# ABGA point



## Maggie (Nov 5, 2010)

Could someone explain to me how the ABGA point system works? What placings get you points? Does it depend on the number of animals showing?


----------



## Tenacross (May 26, 2011)

This is an article, but if you read the whole thing or just scroll down, I think you will learn what you are asking.

http://www.motesclearcreekfarms.com/asp ... Points.asp


----------



## nancy d (Oct 5, 2007)

Thanks for posting the link Tim, ithas cleared up alot of my questions.


----------



## Tenacross (May 26, 2011)

I just looked at Maggie's website. She has some very nice goats.


----------



## Maggie (Nov 5, 2010)

Thank you Tenacross.
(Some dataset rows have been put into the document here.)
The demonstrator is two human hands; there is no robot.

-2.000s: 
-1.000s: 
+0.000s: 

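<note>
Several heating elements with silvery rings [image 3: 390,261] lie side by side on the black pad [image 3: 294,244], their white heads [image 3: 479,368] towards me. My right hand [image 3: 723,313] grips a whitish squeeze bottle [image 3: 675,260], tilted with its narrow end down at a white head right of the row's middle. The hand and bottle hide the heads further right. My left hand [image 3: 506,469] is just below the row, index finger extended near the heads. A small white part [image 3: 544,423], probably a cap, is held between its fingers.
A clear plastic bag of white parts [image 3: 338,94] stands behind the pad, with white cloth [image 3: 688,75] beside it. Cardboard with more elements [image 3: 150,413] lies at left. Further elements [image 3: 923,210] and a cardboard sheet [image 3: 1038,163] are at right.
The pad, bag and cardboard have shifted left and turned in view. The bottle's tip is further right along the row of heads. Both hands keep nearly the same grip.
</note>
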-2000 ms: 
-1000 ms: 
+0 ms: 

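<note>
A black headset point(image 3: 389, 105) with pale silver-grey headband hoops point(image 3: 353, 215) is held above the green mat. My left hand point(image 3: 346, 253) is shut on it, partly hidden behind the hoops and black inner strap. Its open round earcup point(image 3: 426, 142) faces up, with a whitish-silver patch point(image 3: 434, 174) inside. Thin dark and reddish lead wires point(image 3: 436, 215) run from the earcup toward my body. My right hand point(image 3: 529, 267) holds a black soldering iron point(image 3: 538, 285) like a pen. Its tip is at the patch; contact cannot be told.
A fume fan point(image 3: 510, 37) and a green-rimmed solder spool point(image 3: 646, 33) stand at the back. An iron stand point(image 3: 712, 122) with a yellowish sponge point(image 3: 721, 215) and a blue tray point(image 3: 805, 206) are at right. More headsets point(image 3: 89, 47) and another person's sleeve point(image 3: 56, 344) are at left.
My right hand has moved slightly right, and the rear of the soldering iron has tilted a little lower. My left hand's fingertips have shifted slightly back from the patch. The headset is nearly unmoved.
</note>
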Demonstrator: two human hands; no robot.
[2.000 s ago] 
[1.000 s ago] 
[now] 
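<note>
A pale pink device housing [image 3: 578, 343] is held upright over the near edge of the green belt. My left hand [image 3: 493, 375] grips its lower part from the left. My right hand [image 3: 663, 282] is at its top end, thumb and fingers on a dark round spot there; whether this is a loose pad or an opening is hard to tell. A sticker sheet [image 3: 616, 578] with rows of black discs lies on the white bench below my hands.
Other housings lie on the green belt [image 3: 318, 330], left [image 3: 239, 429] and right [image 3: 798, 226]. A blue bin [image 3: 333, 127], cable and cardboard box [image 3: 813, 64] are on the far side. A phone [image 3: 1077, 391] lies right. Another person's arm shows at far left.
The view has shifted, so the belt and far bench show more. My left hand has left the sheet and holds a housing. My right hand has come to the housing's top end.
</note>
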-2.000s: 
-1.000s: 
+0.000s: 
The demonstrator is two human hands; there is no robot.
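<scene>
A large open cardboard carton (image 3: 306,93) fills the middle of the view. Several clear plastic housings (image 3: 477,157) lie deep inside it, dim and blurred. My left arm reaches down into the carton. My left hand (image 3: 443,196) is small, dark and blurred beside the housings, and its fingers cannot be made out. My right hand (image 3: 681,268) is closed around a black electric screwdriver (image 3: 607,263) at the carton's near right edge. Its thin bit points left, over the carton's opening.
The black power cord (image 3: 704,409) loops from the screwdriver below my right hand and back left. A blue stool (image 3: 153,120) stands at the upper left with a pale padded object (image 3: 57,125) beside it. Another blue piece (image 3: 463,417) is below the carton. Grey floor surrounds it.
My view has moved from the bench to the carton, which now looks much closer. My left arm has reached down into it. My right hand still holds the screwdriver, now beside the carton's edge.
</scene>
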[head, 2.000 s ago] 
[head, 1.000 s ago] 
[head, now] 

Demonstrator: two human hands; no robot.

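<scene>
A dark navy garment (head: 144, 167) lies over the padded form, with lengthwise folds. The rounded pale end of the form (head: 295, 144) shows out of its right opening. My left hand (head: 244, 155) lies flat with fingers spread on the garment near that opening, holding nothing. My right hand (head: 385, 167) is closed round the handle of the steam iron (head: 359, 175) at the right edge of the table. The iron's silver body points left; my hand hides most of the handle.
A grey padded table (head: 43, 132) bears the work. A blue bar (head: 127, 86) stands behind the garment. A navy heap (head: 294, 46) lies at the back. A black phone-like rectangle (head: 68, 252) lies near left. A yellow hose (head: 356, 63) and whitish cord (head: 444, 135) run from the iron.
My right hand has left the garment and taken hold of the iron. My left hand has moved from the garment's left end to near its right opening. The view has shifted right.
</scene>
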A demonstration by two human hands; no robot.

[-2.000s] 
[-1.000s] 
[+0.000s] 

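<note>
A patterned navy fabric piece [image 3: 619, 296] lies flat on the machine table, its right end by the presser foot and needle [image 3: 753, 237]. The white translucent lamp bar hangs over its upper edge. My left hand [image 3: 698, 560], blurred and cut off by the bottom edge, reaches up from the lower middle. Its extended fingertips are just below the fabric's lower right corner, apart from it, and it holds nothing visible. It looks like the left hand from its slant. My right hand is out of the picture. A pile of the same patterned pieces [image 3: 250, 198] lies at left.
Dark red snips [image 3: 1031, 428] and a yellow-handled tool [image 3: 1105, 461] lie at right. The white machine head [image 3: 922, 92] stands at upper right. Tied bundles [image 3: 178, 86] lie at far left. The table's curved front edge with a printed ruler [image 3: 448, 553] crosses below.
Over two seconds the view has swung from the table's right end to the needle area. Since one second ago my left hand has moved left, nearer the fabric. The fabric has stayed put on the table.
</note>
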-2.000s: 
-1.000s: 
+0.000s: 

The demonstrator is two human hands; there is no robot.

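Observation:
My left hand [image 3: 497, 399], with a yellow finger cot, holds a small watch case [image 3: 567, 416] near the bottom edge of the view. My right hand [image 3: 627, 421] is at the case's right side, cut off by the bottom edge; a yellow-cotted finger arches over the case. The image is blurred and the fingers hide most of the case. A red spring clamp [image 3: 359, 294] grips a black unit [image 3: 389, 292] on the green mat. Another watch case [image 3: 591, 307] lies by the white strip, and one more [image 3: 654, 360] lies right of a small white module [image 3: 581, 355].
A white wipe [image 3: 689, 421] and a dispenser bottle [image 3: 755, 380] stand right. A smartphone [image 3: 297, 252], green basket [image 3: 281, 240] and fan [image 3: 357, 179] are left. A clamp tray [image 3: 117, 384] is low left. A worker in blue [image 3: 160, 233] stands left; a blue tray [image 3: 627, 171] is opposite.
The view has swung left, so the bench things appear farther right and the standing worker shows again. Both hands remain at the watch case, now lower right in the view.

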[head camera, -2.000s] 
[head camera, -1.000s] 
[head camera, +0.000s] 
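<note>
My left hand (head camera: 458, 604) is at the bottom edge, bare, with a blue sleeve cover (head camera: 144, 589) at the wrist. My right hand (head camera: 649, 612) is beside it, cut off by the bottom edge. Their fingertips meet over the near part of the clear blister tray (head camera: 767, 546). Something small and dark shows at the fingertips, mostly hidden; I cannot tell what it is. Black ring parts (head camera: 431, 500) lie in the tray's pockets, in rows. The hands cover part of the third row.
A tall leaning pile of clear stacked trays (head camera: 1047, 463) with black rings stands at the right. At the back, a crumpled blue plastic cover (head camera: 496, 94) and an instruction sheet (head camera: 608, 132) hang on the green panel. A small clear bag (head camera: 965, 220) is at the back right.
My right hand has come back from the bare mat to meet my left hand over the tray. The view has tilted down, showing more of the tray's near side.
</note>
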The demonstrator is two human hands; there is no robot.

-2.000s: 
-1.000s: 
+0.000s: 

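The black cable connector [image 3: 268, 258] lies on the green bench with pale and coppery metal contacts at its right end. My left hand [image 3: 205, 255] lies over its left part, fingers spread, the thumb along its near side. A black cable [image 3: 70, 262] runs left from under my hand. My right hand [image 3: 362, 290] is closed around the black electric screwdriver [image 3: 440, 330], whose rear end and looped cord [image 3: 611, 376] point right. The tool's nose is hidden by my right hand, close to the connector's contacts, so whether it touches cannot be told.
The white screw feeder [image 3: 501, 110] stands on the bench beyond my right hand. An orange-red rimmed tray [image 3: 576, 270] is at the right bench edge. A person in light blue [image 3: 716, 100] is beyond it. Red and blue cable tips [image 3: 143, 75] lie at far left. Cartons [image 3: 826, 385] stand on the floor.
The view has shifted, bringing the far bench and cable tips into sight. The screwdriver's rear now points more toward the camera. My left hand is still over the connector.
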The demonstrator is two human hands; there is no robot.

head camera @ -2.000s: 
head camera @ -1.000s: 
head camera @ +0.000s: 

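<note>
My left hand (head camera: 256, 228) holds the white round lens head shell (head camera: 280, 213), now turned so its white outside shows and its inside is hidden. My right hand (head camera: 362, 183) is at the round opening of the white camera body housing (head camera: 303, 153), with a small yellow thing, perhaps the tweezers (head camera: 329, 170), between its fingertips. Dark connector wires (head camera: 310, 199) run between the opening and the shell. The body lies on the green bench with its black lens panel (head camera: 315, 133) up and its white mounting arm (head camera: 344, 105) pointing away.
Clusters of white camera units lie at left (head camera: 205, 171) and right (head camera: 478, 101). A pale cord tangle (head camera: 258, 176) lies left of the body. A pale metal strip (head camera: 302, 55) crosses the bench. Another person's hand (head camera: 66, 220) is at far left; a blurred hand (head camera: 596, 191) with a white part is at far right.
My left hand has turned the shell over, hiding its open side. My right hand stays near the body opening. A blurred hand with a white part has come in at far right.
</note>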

I appreciate the article, cleared up a lot.


----------



## toth boer goats (Jul 20, 2008)

Great link... :greengrin: :thumb:


----------



## Tenacross (May 26, 2011)

It looks to me that *11* is the magic number for class size.


----------



## HoosierShadow (Apr 20, 2010)

I am not interested in the point system, as it's not a goal for us right now, BUT, I do want to read the link when I have time because of curiosity  
The buck we bought in Sept is registered with ABGA/IBGA, and was shown at a couple of shows. I know he has 5 or 6 points with ABGA. 
My son has his heart set on showing him at the fairs next summer if he continues to grow nicely, so we'll see what happens. However, I don't know of any ABGA shows at the fairs, I do know of some IBGA shows. I figured that would give a huge boost to my sons self esteem to show in a 'big' show, haha  But we won't get too excited, that's still a ways away and a lot can happen between now and then.


----------